We have the orbital period \( T = 27 \text{ hours} \ = 27 \times 3600 \text{ seconds} \), and the orbital speed \( v = 30,000 \text{ km/s} \ = 3 \times 10^7 \text{ m/s} \). We are tasked to find the orbit radius \( r \) from the black hole's center, the black hole's mass \( M \), and the radius of its event horizon.

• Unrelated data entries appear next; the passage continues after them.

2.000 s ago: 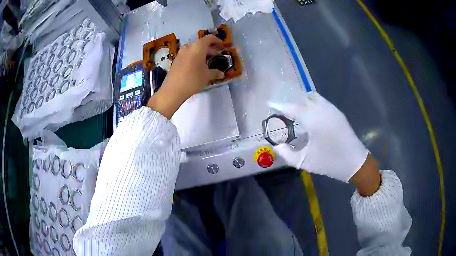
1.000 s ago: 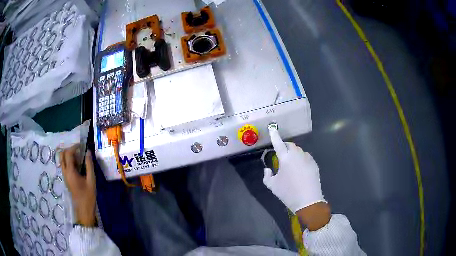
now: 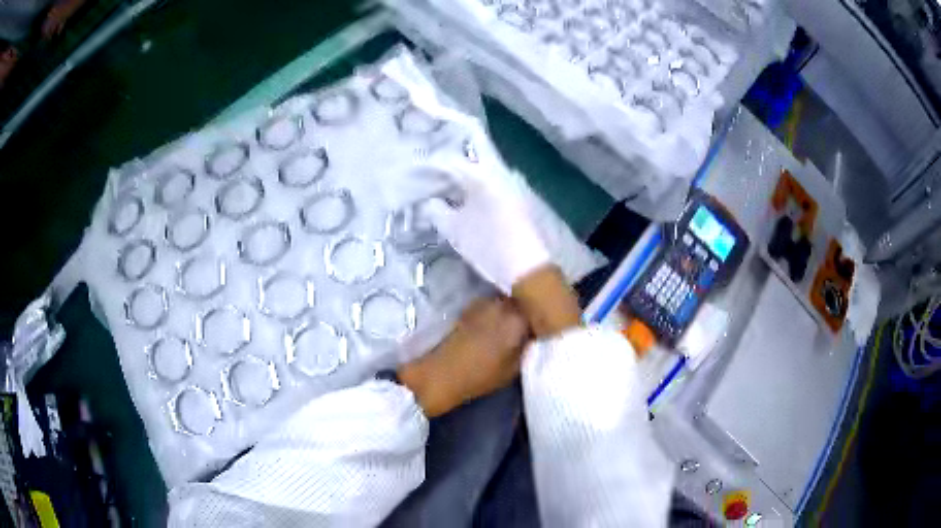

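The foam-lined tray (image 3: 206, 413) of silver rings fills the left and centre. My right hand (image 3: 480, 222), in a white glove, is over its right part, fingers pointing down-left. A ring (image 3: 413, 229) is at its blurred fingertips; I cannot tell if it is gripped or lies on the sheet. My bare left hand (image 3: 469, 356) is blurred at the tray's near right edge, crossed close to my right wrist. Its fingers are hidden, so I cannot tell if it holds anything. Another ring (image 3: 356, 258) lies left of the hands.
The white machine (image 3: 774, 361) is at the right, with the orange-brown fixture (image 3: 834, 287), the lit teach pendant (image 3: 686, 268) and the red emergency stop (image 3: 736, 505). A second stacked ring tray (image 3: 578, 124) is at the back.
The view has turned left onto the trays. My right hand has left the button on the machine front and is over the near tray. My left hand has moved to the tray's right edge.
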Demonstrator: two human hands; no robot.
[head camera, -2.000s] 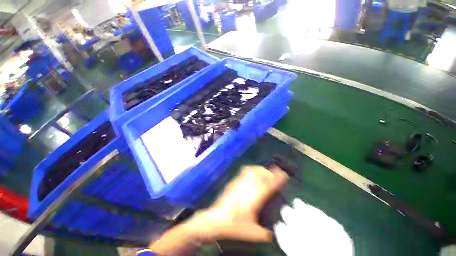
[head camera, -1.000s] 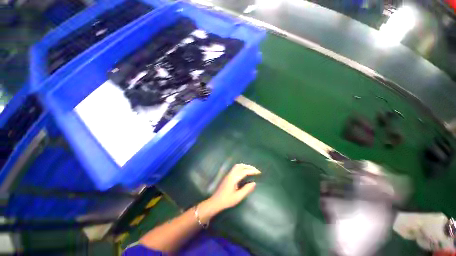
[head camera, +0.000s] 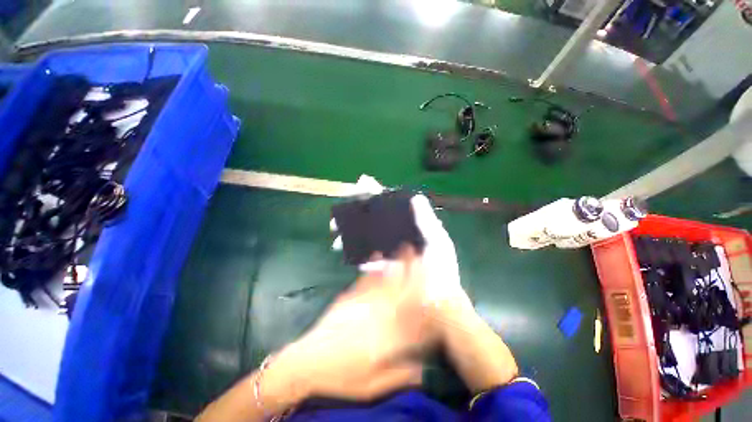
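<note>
Black power adapters (head camera: 378, 227) are held together in front of me, above the dark green mat. My right hand (head camera: 437, 255), in a white glove, grips them from the right and behind, with white fingertips showing at their left edge. My bare left hand (head camera: 371, 301) is blurred and lies against their near side, partly over the gloved hand. Its fingers are hard to make out, so its hold is unclear. A thin black cord (head camera: 298, 292) shows on the mat to the left.
A blue bin (head camera: 124, 272) of adapters and cords stands at left. A red bin (head camera: 624, 330) with adapters is at right, beside white bottles (head camera: 548, 226). A blue piece (head camera: 570, 321) and tan stick (head camera: 598, 331) lie near it. Adapters (head camera: 443, 152) with cords lie on the green belt.
The view has swung right, bringing the red bin and bottles into sight. The gloved hand has come in front of me with adapters, and the bare hand, empty one second ago, has joined it.
</note>
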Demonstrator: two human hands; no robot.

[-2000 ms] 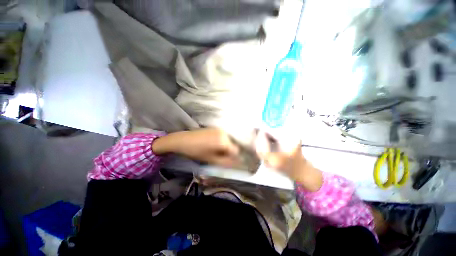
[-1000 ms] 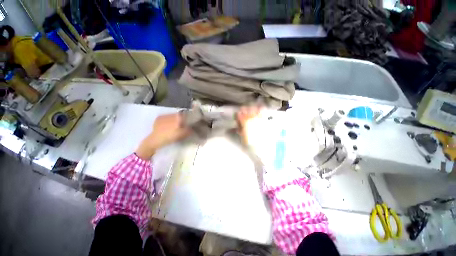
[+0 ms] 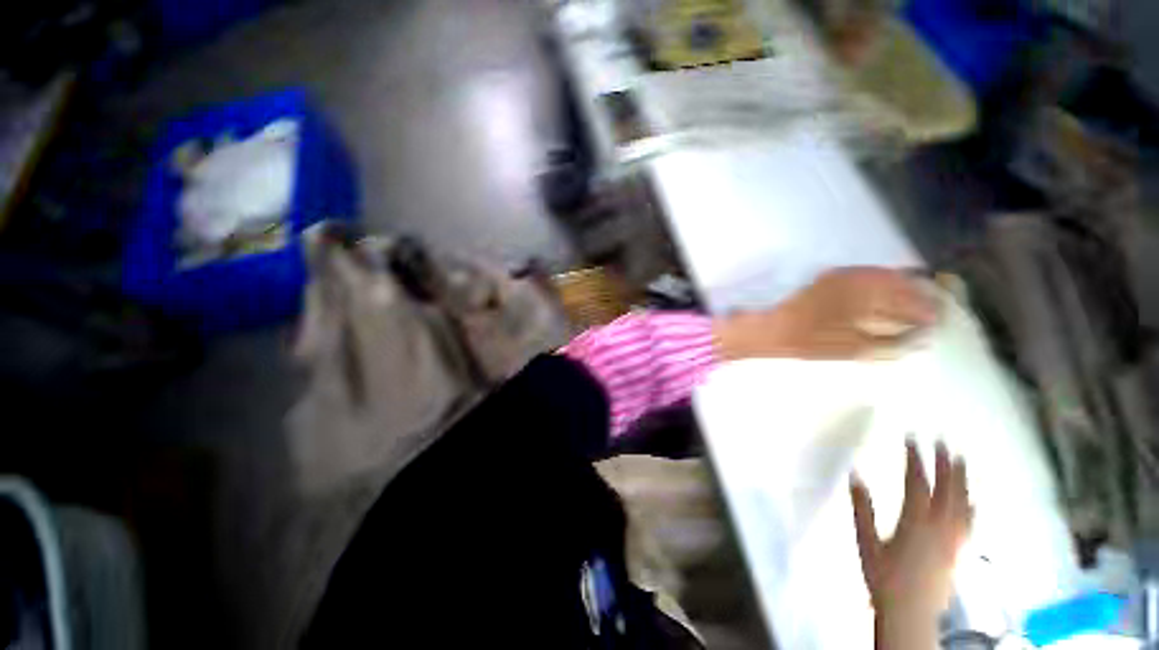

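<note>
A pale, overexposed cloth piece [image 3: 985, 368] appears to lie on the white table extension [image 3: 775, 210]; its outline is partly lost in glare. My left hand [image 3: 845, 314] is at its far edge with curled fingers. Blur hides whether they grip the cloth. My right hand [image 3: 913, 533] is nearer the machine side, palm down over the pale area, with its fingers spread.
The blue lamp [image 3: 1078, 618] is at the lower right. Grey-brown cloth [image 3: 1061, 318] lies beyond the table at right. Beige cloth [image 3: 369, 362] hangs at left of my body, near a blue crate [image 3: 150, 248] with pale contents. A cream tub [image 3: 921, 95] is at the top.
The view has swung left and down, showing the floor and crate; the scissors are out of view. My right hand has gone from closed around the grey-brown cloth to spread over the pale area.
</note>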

For an object in orbit, the centripetal force \( F_c = \frac{mv^2}{r} \) is provided by the gravitational force \( F_g = \frac{GmM}{r^2} \), where \( G \) is the gravitational constant, \( 6.674 \times 10^{-11} \text{ m}^3\text{kg}^{-1}\text{s}^{-2} \). Since \( F_c = F_g \), we have:\[\frac{mv^2}{r} = \frac{GmM}{r^2}\]Rearranging, \( r = \frac{GM}{v^2} \).Using the relation between period and radius for circular orbits \( v = \frac{2\pi r}{T} \), we rearrange to solve for \( r \):\[ r = \left(\frac{G M T^2}{4\pi^2} \right)^{1/3} \]Plug values in \( r = \left(\frac{6.674 \times 10^{-11} \times M \times (27 \times 3600)^2}{4\pi^2} \right)^{1/3} \), using trial and error or solving both equations to find \( r \approx 5.5 \times 10^{10} \) meters.

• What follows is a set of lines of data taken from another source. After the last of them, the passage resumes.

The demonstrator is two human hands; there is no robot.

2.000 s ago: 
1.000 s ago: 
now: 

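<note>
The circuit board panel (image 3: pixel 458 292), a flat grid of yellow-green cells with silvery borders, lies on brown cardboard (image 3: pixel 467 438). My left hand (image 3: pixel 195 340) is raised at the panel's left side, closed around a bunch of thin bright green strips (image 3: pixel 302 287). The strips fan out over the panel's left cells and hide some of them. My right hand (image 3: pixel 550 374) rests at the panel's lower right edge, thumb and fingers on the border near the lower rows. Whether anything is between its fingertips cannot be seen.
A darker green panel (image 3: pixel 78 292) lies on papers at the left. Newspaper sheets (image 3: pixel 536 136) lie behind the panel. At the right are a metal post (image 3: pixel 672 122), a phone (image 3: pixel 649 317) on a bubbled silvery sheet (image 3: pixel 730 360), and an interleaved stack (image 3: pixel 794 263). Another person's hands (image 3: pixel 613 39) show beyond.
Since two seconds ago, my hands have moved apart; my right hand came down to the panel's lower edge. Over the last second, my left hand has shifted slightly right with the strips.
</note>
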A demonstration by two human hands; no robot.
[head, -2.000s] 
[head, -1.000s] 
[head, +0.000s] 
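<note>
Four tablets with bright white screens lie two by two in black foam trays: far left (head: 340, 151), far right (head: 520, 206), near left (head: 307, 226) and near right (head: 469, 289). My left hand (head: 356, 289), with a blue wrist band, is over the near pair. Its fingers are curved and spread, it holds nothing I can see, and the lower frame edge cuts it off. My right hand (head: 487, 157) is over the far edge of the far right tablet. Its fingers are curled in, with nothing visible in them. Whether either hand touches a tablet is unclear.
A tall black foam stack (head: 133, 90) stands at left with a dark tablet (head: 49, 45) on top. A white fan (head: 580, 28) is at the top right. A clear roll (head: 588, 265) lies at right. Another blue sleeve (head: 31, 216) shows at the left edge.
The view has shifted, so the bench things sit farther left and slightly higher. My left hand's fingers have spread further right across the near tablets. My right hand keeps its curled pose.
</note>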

Calculate \( M \) using the formula derived from Step 2:\[ M = \frac{r v^2}{G} \]With \( r = 5.5 \times 10^{10} \) meters and \( v = 3 \times 10^7 \text{ m/s} \),\[ M = \frac{5.5 \times 10^{10} \times (3 \times 10^7)^2}{6.674 \times 10^{-11}} \]Calculate \( M \approx 1.2 \times 10^{34} \) kilograms. To express as a multiple of the Sun's mass \( M_{\odot} = 1.989 \times 10^{30} \text{ kg} \):\[ \frac{1.2 \times 10^{34}}{1.989 \times 10^{30}} \approx 6000 M_{\odot} \].

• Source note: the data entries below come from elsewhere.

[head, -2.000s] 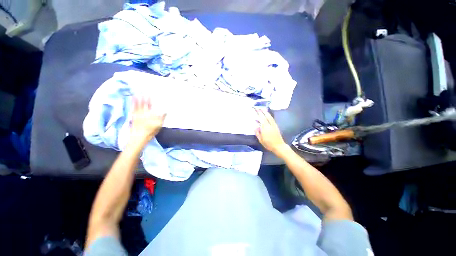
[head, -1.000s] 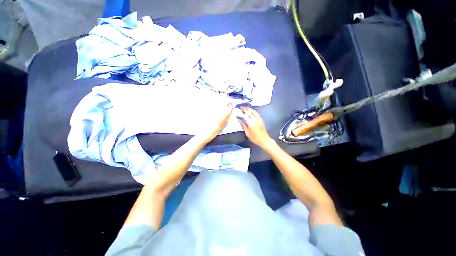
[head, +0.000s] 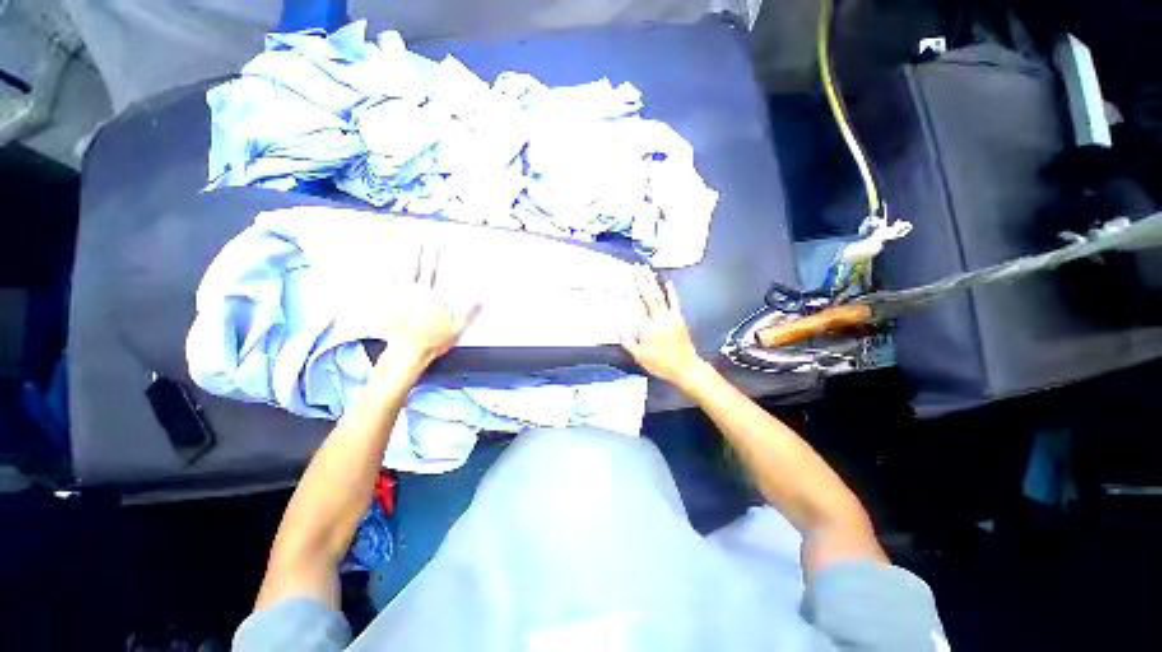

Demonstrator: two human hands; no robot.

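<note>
A pale blue shirt (head: 535,290), glaring white in its middle, lies flat near my body, with bunched folds at its left and a part hanging toward me below a dark strip. My left hand (head: 427,316) lies on the shirt's middle, fingers spread. My right hand (head: 660,334) rests on its right end, fingers apart, at the cloth's edge. The steam iron (head: 809,334), with an orange-brown handle, stands at the right table edge, away from both hands.
Crumpled light blue shirts (head: 459,147) lie at the back of the dark padded table (head: 140,280). A black rectangular object (head: 179,418) lies at left front. A greyish hose (head: 1007,264) runs right; a yellowish hose (head: 845,121) rises from the iron area. A covered table (head: 1007,229) stands right.
My left hand moved from left on the shirt to beside my right hand, then back to the shirt's middle. My right hand stayed near the right end and now lies flatter.
</note>
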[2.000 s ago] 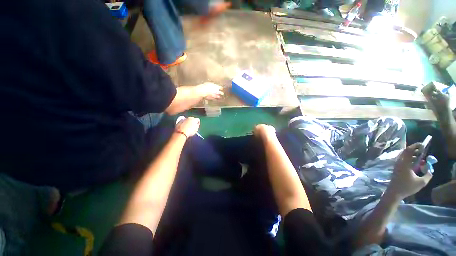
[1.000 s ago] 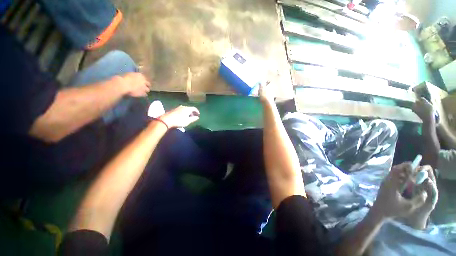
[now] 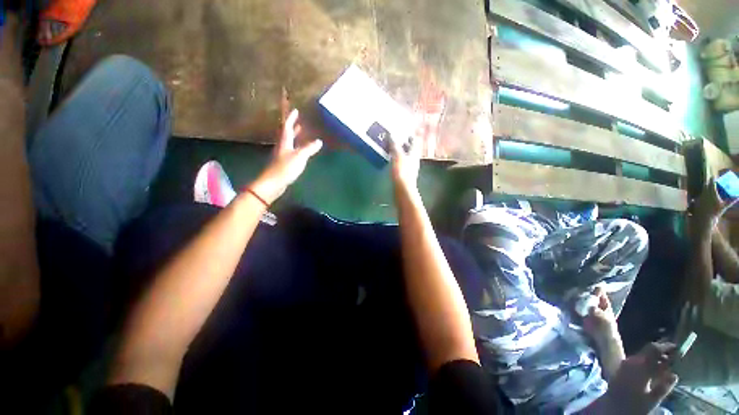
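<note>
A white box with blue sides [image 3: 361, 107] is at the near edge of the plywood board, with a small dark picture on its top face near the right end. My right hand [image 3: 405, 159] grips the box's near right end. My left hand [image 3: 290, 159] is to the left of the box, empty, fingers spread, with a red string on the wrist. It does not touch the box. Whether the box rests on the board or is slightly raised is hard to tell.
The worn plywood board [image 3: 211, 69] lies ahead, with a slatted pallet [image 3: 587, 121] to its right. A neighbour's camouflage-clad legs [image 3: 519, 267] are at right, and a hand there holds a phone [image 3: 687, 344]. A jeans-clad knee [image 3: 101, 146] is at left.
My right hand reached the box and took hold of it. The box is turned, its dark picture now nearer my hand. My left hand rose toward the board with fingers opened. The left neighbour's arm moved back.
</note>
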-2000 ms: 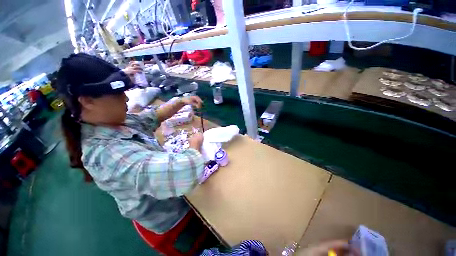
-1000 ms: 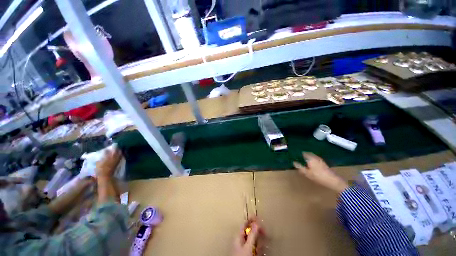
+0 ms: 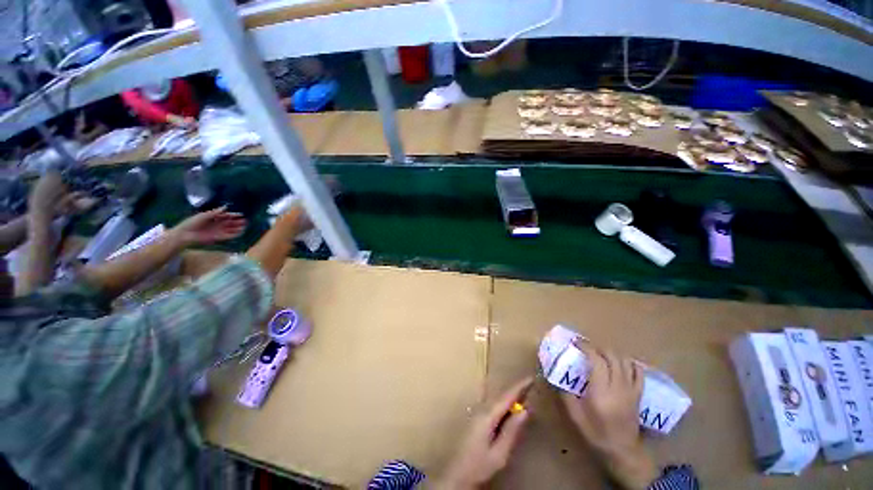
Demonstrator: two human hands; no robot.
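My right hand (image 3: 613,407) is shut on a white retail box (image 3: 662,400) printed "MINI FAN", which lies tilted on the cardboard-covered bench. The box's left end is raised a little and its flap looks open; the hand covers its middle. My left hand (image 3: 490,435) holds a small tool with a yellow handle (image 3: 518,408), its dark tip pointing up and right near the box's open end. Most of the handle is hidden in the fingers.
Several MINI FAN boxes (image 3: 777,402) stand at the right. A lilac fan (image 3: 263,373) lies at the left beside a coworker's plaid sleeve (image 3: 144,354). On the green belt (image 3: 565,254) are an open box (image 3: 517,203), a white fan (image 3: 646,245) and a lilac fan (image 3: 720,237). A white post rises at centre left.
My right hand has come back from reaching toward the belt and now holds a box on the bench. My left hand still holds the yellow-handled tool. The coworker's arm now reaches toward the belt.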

The radius of the event horizon, or Schwarzschild radius \( R_s \), is given by\[ R_s = \frac{2GM}{c^2} \]Where \( c = 3 \times 10^8 \text{ m/s} \) is the speed of light.Plug in \( M = 1.2 \times 10^{34} \text{ kg} \):\[ R_s = \frac{2 \times 6.674 \times 10^{-11} \times 1.2 \times 10^{34}}{(3 \times 10^8)^2} \]Calculate \( R_s \approx 1.8 \times 10^{7} \) meters.